== Your objective ==
Please set down the data again exactly, minus the pictures.

=-=-=-=-=

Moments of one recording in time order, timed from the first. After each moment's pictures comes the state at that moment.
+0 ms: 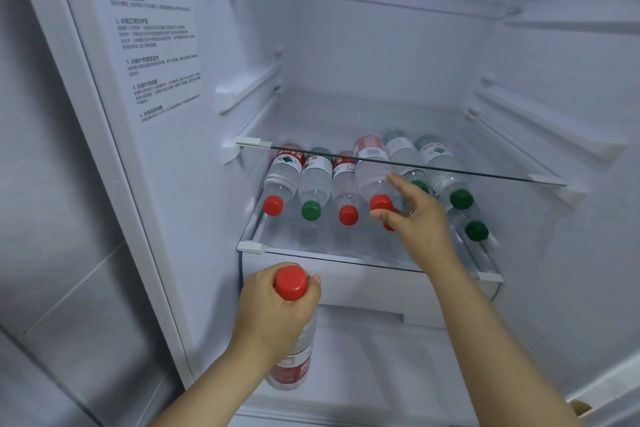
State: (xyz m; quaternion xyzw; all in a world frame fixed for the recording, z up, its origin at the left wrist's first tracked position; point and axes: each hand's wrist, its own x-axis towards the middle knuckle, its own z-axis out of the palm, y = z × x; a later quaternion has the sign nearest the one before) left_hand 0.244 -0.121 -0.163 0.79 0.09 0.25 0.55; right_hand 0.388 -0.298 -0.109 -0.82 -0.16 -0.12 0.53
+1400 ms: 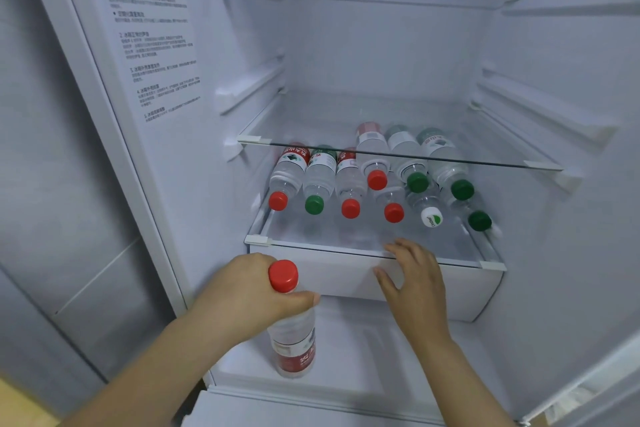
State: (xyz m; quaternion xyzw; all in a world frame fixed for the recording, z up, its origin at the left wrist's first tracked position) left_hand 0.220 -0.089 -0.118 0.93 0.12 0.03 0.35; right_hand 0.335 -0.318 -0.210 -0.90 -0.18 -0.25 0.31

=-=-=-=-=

== Task result ==
Moments of one recording in time order, timed from the first. After each moment's pictures comes the state at that moment.
+0 ms: 
State: (xyz m; quaternion xyzw; all in a world frame fixed for the recording, z up, its origin at the left wrist's first tracked position; point and axes: each hand's wrist, its own x-axis towards the middle knuckle, its own z-axis out of the palm, y = z × x; a later quaternion has the sign nearest the one before) left_hand 0.244 -0.121 -0.163 0.79 0.09 0.25 0.55; right_hand 0.388 -0.298 -0.109 -0.82 -0.16 -0.12 0.53
+1400 ms: 
State: (xyz m; quaternion xyzw; all in a world frame fixed for the recording, z up, its origin at the left wrist's first tracked position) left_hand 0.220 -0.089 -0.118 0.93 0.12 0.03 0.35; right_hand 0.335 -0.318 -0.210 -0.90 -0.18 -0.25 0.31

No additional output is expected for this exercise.